Hospital loses bid to seal CEO’s pay _lowres

CEO Bill Davis of Slidell Memorial Hospital

A state district judge in Baton Rouge has rejected a bid by Slidell Memorial Hospital to keep CEO Bill Davis’ pay confidential, permitting the legislative auditor to disclose the $462,821 salary and benefits package as part of the hospital’s annual audit.

The hospital had sought to block the release, arguing that the information should be kept confidential to prevent private competitors from gaining a leg up by knowing what Davis is paid.

But 19th Judicial District Judge Janice Clark disagreed, and Legislative Auditor Daryl Purpera issued the full, unredacted hospital audit Thursday.

Clark agreed with attorneys who argued that a new state law, Act 706, did not permit the hospital to shield Davis’ pay from public release. Clark first ruled in Purpera’s favor in August, but hospital attorneys had asked for a stay of judgment while they appealed.
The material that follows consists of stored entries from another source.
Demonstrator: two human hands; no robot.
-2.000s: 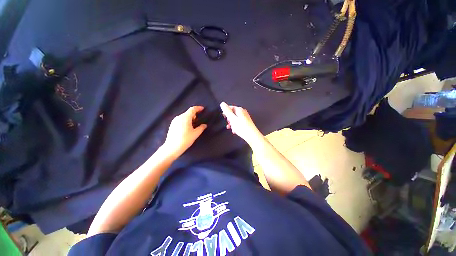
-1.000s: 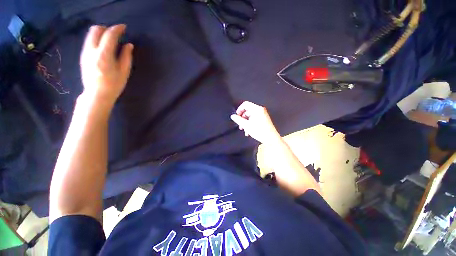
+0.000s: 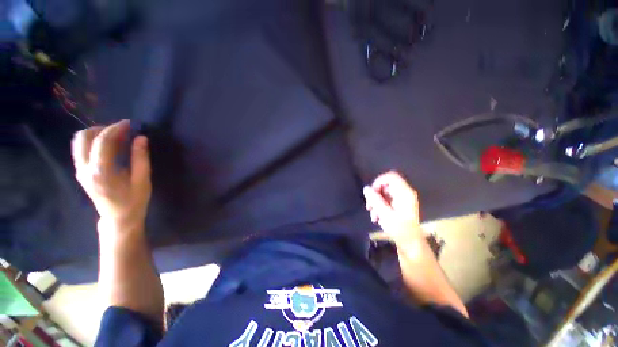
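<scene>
My left hand (image 3: pixel 112 169) is at the left over the dark navy cloth, with fingers curled and the thumb apart. A dark patch shows between thumb and fingers; I cannot tell whether it is a held piece or the cloth beneath. My right hand (image 3: pixel 392 203) is near the table's front edge, fingers curled in towards the thumb; anything inside is hidden. The navy cloth (image 3: pixel 271 88) lies under both hands, with a long dark fold between them. The frame is blurred.
Shears (image 3: pixel 383 61) lie blurred at the far side. The iron (image 3: pixel 501 157), with its red patch, lies at the right, its cord beyond it. Reddish threads (image 3: pixel 64 98) lie at the far left. Pale floor (image 3: pixel 467 234) and dark fabric heaps show past the front edge at the right.
My left hand has moved from the middle out to the far left, then back nearer me. My right hand sits further right in the picture. The view has shifted, so shears and iron appear further right.
</scene>
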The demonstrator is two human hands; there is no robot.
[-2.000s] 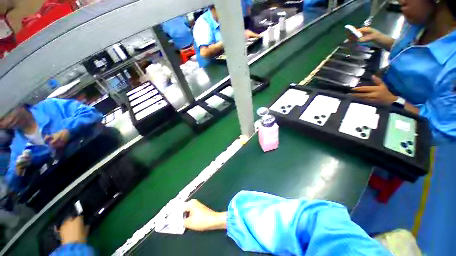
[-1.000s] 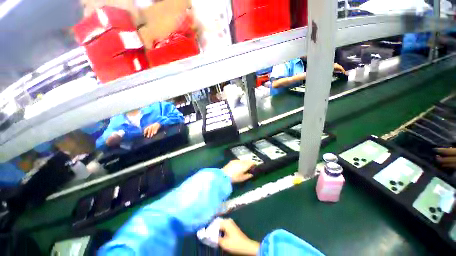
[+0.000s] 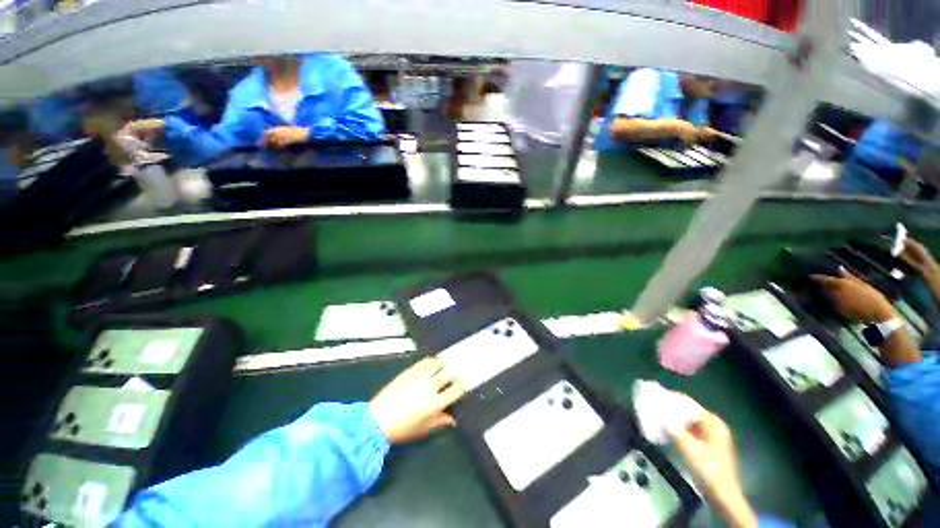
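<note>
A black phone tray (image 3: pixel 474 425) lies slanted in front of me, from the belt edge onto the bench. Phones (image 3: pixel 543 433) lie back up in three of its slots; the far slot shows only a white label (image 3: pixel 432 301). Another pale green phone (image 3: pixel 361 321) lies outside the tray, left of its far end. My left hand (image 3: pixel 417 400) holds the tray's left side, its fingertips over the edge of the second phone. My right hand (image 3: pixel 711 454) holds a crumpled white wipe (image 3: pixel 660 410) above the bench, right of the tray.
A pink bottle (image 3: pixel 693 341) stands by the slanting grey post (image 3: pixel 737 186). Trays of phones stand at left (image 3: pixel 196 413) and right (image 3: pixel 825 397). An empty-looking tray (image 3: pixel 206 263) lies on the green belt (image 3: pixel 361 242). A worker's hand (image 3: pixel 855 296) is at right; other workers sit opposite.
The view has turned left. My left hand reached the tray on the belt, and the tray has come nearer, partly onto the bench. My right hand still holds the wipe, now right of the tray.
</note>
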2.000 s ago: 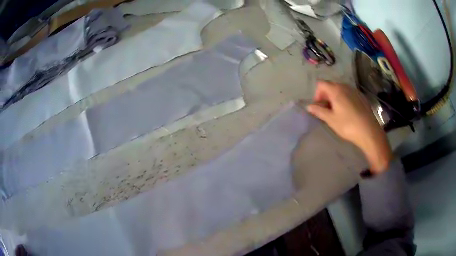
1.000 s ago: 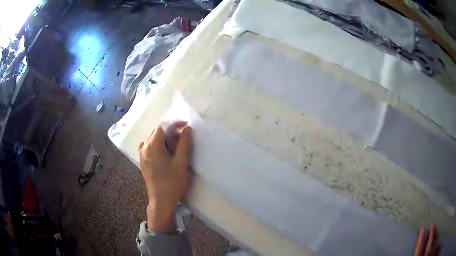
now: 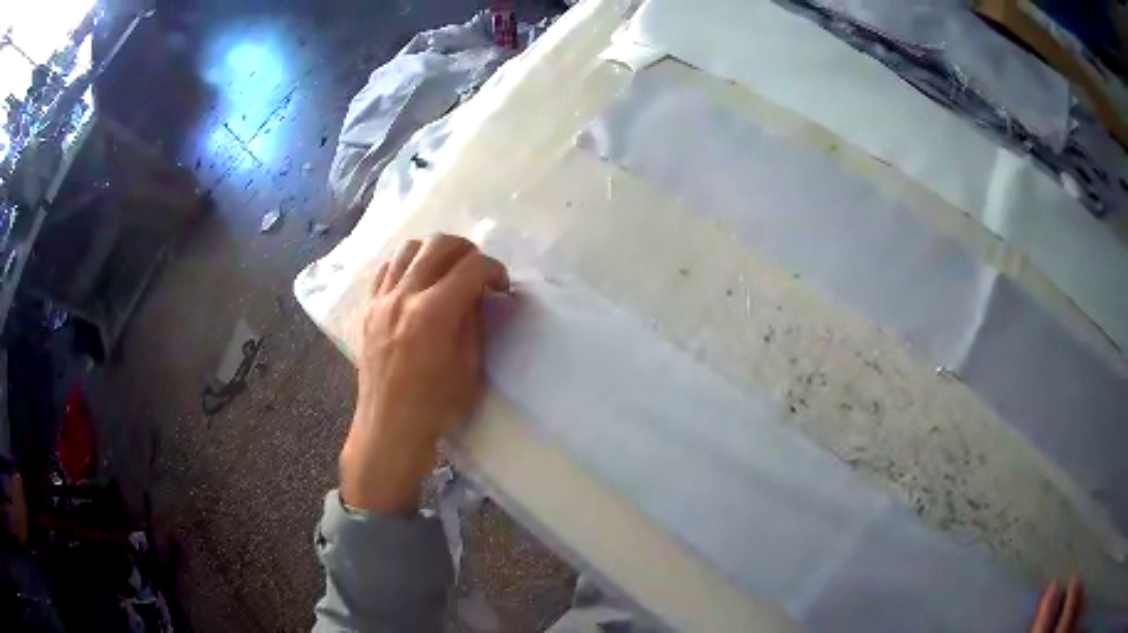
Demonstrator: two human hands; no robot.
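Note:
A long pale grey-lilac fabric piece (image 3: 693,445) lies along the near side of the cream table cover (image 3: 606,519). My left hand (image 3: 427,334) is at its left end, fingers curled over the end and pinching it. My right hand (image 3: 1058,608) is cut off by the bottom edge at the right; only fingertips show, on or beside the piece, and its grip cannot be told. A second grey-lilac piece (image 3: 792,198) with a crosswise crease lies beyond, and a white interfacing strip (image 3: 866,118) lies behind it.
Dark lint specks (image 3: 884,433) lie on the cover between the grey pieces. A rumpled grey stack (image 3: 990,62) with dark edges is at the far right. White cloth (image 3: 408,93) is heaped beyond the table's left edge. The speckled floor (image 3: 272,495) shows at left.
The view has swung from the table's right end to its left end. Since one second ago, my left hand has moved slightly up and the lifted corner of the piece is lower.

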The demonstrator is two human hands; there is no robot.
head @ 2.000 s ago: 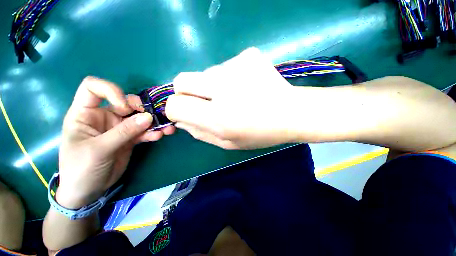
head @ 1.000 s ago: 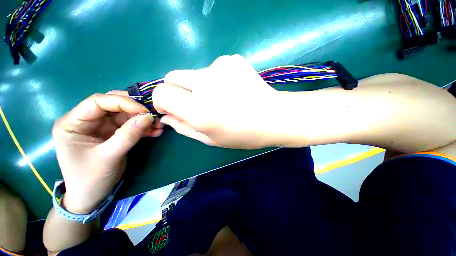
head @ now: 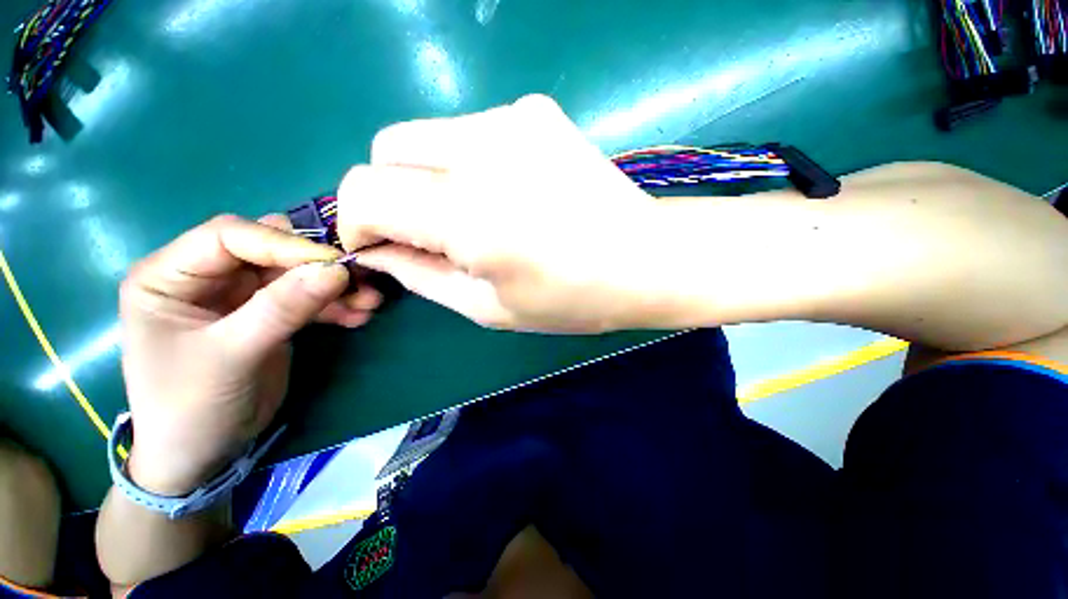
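Note:
My left hand (head: 223, 310) holds the black connector housing (head: 309, 220) by its fingers; only the housing's upper end shows, the rest is behind fingers. My right hand (head: 469, 217) is over the wires beside it, thumb and forefinger pinching a thin light wire (head: 350, 257) at my left thumb and forefinger tips. The multicoloured wire harness (head: 703, 166) runs out from behind my right hand to the right. Its far-end black connector (head: 808, 172) lies on the table by my right forearm. The wire's tip is too small to make out.
On the glossy green table (head: 211, 129) another harness with black connectors (head: 53, 70) lies at the far left. More harnesses (head: 970, 53) lie at the far right. A yellow line (head: 53, 339) runs at left. Part of another person's arm (head: 26, 509) shows at the lower left edge.
Both hands and the housing have moved a little left. My right fingertips now pinch a wire at my left fingertips. More of the far-end connector shows than two seconds ago.

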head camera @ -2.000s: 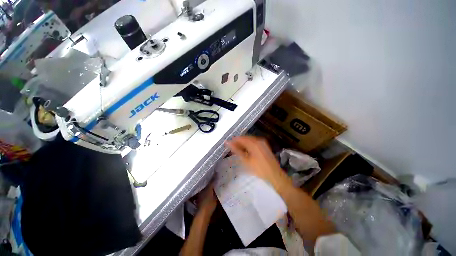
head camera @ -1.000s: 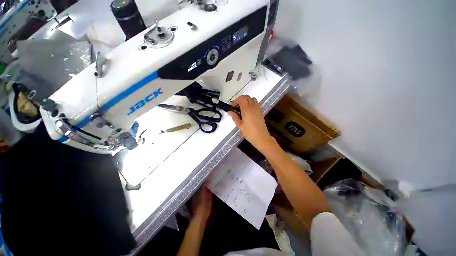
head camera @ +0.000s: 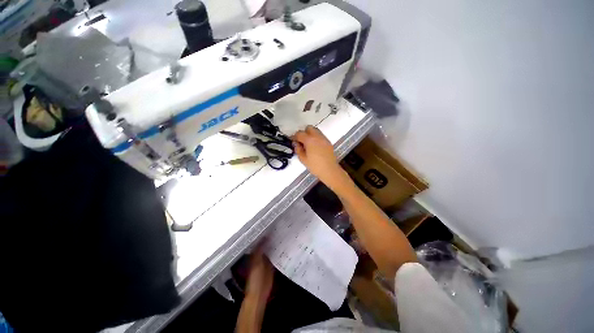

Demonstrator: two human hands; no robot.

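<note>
My right hand is on the white machine table, its fingertips closed around the end of a small black object that lies partly under the machine arm. Black-handled fabric shears lie just left of my fingers. My left hand is low in front of the table edge and holds a white printed sheet by its left side; the fingers are blurred. The sheet hangs tilted below the edge.
The white JACK sewing machine stands on the table. Black cloth covers the left end. A tool with a wooden handle lies beside the shears. A cardboard box and clear plastic bags are at right, near the wall.
My right hand has come from above the sheet onto the table and taken hold of the black object's end. The sheet has shifted slightly in my left hand. The camera view has shifted.
</note>
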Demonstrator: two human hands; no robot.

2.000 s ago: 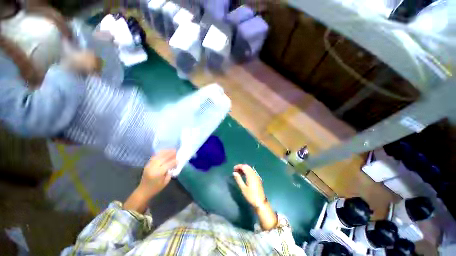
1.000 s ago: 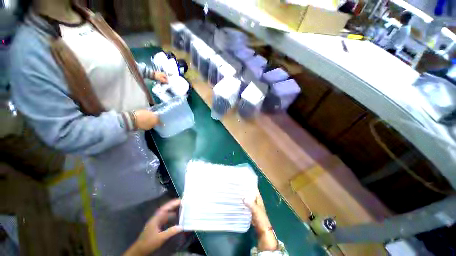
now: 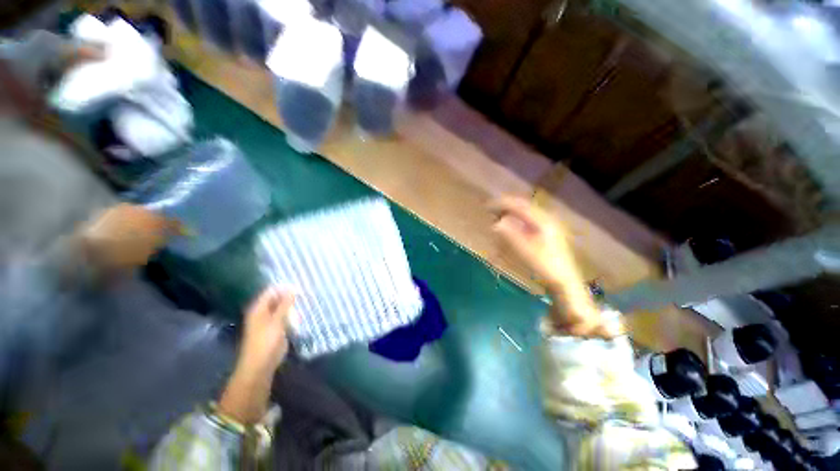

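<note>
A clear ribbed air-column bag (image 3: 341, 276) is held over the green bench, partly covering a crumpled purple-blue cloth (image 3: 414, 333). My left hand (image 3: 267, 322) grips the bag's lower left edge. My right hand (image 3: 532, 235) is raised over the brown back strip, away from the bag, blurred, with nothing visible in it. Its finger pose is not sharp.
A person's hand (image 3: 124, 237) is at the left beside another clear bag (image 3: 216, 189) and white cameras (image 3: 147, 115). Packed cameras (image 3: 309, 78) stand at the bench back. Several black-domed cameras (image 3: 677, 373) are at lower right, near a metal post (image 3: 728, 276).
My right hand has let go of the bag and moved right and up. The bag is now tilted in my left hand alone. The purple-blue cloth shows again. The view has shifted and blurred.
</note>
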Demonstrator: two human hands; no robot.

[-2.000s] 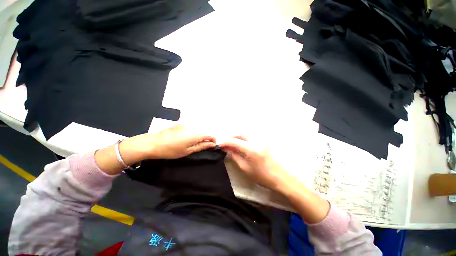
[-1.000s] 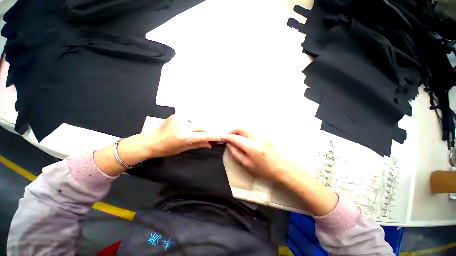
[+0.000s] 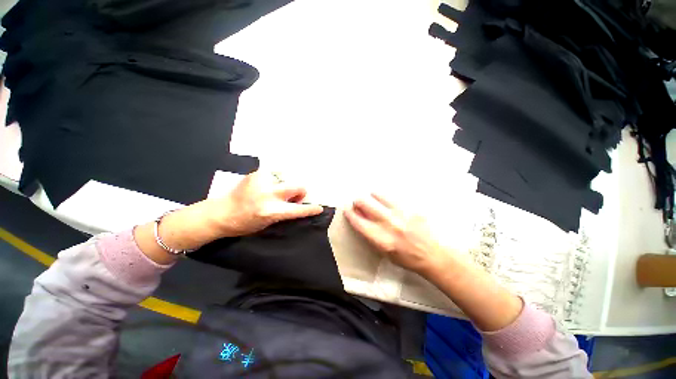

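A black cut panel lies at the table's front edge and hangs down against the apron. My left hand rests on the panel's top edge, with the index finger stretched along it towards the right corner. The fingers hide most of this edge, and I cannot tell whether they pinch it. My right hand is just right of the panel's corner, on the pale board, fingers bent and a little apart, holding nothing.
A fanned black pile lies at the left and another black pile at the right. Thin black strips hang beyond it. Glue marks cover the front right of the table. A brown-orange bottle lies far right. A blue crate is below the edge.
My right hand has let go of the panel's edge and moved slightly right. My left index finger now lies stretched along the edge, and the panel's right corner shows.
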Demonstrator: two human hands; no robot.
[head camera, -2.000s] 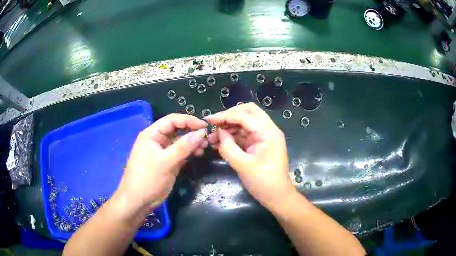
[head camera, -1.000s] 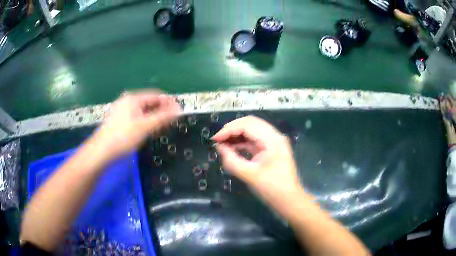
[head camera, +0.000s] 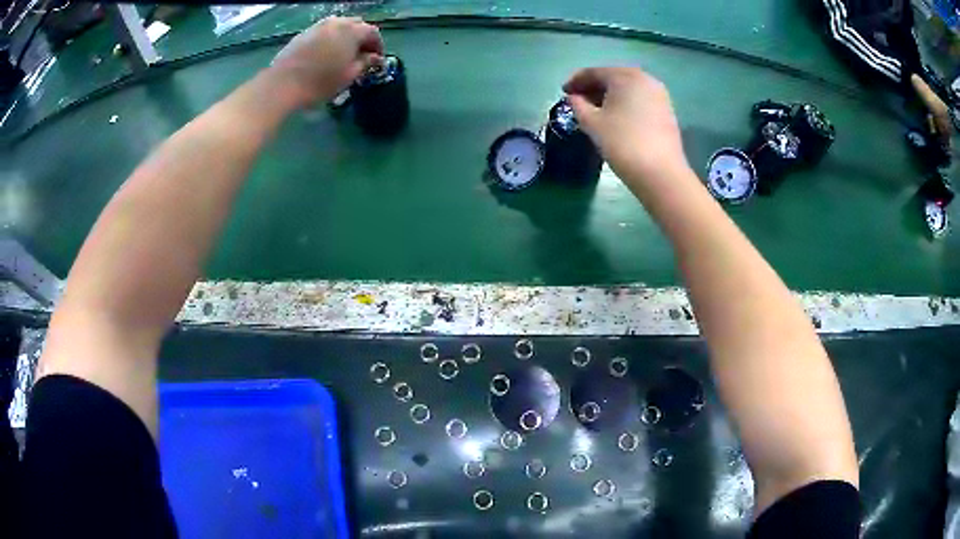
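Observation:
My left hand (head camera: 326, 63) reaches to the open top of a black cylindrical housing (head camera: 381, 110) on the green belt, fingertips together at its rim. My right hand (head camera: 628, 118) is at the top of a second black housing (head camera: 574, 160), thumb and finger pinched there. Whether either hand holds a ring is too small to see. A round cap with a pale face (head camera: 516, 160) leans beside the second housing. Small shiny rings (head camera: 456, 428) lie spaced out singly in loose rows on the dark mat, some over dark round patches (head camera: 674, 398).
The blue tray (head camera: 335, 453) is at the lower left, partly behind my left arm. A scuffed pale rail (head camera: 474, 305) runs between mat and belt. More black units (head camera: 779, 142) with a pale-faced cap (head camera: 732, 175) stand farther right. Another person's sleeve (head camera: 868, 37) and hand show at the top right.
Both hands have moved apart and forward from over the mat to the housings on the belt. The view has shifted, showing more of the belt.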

On Thursday, Clark denied the stay. The appeal will go forward.

In 2014, Davis earned $381,727 in salary, $16,341 in insurance benefits, $10,400 in retirement benefits and $54,353 in other benefits.

Hospital officials submitted that information to Purpera’s office in June as required, Board Chairman David Mannella said. But they asked that he not release the salary information. When he refused, Slidell Memorial sued.

“If our competitors know what Bill Davis is paid, that gives them a great advantage in recruitment,” Mannella said.

The hospital argued that an earlier state law, the Enhanced Ability to Compete act, allowed it to shield Davis’ compensation because of the competitive pressures faced by hospital service districts. Passed in 1984, the law gives those districts the right to keep “strategic” information confidential.

But once Act 706 was passed last year, many hospitals worried that information might no longer be protected, Mannella said.

During the hearing before Clark, attorneys were able to show that when the act was being considered in the Legislature, an exemption for hospital service districts was rejected.

SMH is governed by a nine-member commission, of which seven members are appointed by area legislators.

Purpera hailed the decision.

“Our job here at the Legislative Auditor’s Office is not only to collect the information,” he said, “but to make it available to the public who is paying to run these hospitals.”